### Action item
If a line in the data has the string "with", please show it.

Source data

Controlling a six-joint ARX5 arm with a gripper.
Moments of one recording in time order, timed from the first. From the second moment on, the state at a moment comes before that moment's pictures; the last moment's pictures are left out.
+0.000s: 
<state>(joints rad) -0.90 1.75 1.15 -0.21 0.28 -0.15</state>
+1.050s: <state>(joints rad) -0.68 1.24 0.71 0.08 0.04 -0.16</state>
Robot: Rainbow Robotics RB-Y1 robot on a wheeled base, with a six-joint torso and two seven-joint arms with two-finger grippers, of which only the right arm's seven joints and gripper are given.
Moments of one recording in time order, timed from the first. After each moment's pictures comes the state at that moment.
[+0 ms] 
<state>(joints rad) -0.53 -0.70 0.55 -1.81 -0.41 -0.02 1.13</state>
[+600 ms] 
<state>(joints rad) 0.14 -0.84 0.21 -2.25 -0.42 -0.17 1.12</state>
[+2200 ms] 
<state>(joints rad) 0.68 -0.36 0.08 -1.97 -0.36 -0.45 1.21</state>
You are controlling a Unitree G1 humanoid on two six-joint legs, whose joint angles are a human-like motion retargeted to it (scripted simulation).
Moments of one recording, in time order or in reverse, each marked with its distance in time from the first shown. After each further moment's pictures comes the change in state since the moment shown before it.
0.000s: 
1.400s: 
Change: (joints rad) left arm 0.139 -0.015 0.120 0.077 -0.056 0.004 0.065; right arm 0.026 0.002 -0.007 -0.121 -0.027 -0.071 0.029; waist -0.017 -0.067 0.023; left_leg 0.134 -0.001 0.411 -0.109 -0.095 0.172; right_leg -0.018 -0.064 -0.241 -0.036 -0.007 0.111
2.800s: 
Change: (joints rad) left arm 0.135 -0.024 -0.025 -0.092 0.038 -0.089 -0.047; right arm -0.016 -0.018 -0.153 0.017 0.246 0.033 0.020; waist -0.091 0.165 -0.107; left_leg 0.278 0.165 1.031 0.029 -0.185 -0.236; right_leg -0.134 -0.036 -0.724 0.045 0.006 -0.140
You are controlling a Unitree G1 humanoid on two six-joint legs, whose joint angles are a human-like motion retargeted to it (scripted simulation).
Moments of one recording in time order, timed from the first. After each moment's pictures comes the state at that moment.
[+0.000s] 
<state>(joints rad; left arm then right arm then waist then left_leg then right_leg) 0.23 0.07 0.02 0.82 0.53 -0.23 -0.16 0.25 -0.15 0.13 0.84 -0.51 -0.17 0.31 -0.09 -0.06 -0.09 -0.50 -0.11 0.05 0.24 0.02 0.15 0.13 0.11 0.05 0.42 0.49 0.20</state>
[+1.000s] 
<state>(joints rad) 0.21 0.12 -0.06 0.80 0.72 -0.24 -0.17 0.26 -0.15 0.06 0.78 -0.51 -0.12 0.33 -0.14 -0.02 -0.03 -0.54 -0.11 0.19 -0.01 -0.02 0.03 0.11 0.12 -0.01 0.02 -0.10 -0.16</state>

### Worked solution
Controlling a six-joint ARX5 arm with a gripper.
Robot: Rainbow Robotics RB-Y1 robot on a wheeled base, with a six-joint torso and two seven-joint arms with two-finger grippers, of which only the right arm's seven joints and gripper are given.
Moments of one recording, in time order or in reverse, each marked with its distance in time from the first shown. After each further moment's pictures comes the change in state since the moment shown before it.

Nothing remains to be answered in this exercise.